Description of the task »
No pictures go into the copy. Write out every line below exactly.

(Extracted data entries)
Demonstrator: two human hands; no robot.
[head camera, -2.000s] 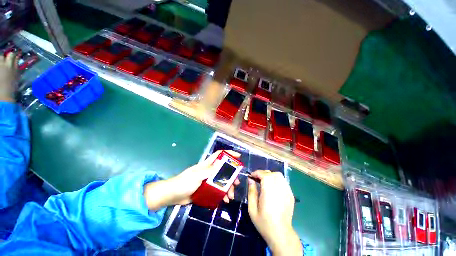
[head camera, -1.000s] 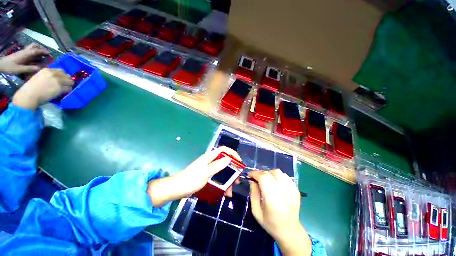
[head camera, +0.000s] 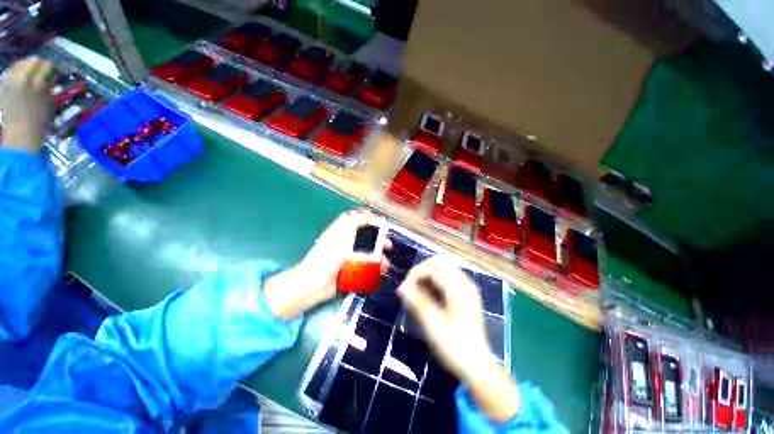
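Note:
My left hand holds a red housing upright above the upper left part of the panel tray. The housing's small dark screen has a white frame and faces me. My right hand is just right of the housing, not touching it, over the tray. Its fingers are bent and blurred, and I cannot tell whether they hold something small. Flat black panels lie in rows in the tray below both hands.
Clear trays of red housings stand behind, at the back left and at right. A tan cardboard rises behind the central tray. A blue bin with small red parts is at left, beside another person's hand.
My left hand has raised the housing up and left and turned it more upright. My right hand has come away from it. The other person's hands have left the blue bin.

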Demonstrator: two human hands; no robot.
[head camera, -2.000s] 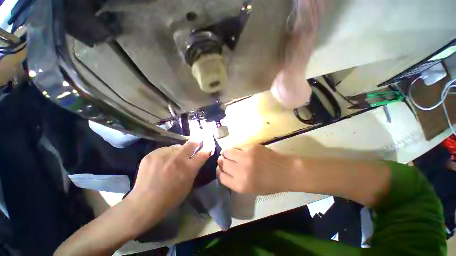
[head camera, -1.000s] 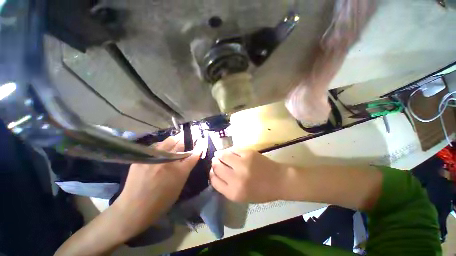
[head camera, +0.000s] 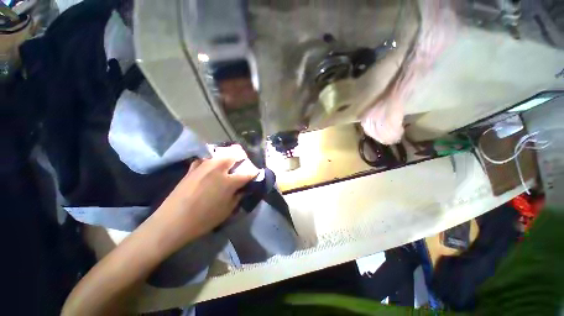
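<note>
My left hand (head camera: 213, 188) holds a dark fabric piece (head camera: 258, 190) between thumb and fingers, just left of and below the lit needle area. Grey fabric (head camera: 263, 229) joined to the dark piece hangs down over the table's front edge. The sewing machine head (head camera: 278, 55) fills the top of the view. The small pale block (head camera: 292, 163) sits by the presser foot (head camera: 284, 142), whose details are lost in glare. My right hand is out of view; only a green sleeve (head camera: 519, 271) shows at the lower right.
Black scissors handles (head camera: 381, 152) lie right of the needle, under a pink-white bundle (head camera: 386, 120). A green-handled tool (head camera: 451, 145) lies farther right. Dark garment pieces (head camera: 55, 142) and a pale grey piece (head camera: 145, 133) are heaped at left. A ruler scale runs along the table (head camera: 371, 203).
My right hand has left the fabric and gone out of view to the right. My left hand still holds the fabric, now slightly higher. The camera view has shifted and shows more of the heap at left.
</note>
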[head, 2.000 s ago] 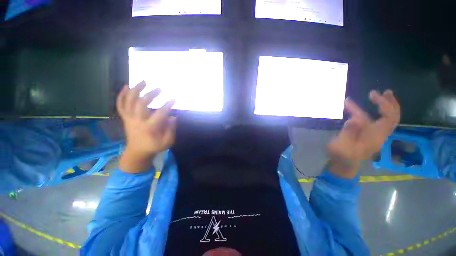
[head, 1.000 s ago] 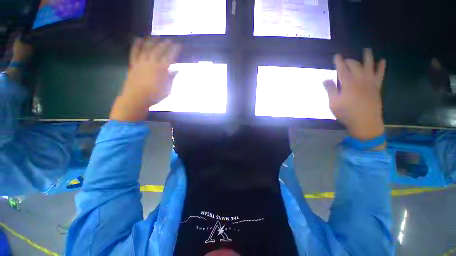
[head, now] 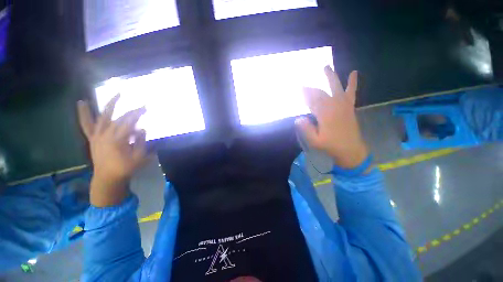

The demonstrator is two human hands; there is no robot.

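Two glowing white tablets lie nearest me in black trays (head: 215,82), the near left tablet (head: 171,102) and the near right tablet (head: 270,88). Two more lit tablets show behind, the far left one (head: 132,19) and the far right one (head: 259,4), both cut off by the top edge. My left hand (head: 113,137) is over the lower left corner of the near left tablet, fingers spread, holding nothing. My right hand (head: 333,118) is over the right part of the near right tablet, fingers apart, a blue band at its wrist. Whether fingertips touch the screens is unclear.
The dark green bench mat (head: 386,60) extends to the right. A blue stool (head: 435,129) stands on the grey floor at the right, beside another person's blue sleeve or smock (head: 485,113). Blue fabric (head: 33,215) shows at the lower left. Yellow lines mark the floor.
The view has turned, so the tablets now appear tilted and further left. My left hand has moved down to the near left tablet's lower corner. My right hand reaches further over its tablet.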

Answer to the exercise »
Demonstrator: two human hands; no robot.
[head camera, -2.000s] 
[head camera, -1.000s] 
[head camera, +0.000s] 
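Note:
My left hand holds a red housing upright above the upper left part of the panel tray. The housing's small dark screen has a white frame and faces me. My right hand is just right of the housing, not touching it, over the tray. Its fingers are bent and blurred, and I cannot tell whether they hold something small. Flat black panels lie in rows in the tray below both hands.
Clear trays of red housings stand behind, at the back left and at right. A tan cardboard rises behind the central tray. A blue bin with small red parts is at left, beside another person's hand.
My left hand has raised the housing up and left and turned it more upright. My right hand has come away from it. The other person's hands have left the blue bin.
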
Demonstrator: two human hands; no robot.
[head camera, -2.000s] 
[head camera, -1.000s] 
[head camera, +0.000s] 
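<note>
My left hand (head camera: 213, 188) holds a dark fabric piece (head camera: 258, 190) between thumb and fingers, just left of and below the lit needle area. Grey fabric (head camera: 263, 229) joined to the dark piece hangs down over the table's front edge. The sewing machine head (head camera: 278, 55) fills the top of the view. The small pale block (head camera: 292, 163) sits by the presser foot (head camera: 284, 142), whose details are lost in glare. My right hand is out of view; only a green sleeve (head camera: 519, 271) shows at the lower right.
Black scissors handles (head camera: 381, 152) lie right of the needle, under a pink-white bundle (head camera: 386, 120). A green-handled tool (head camera: 451, 145) lies farther right. Dark garment pieces (head camera: 55, 142) and a pale grey piece (head camera: 145, 133) are heaped at left. A ruler scale runs along the table (head camera: 371, 203).
My right hand has left the fabric and gone out of view to the right. My left hand still holds the fabric, now slightly higher. The camera view has shifted and shows more of the heap at left.
</note>
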[head, 2.000 s ago] 
[head, 1.000 s ago] 
[head, now] 

The demonstrator is two human hands; there is no robot.

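Two glowing white tablets lie nearest me in black trays (head: 215,82), the near left tablet (head: 171,102) and the near right tablet (head: 270,88). Two more lit tablets show behind, the far left one (head: 132,19) and the far right one (head: 259,4), both cut off by the top edge. My left hand (head: 113,137) is over the lower left corner of the near left tablet, fingers spread, holding nothing. My right hand (head: 333,118) is over the right part of the near right tablet, fingers apart, a blue band at its wrist. Whether fingertips touch the screens is unclear.
The dark green bench mat (head: 386,60) extends to the right. A blue stool (head: 435,129) stands on the grey floor at the right, beside another person's blue sleeve or smock (head: 485,113). Blue fabric (head: 33,215) shows at the lower left. Yellow lines mark the floor.
The view has turned, so the tablets now appear tilted and further left. My left hand has moved down to the near left tablet's lower corner. My right hand reaches further over its tablet.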

Output for the exercise is complete.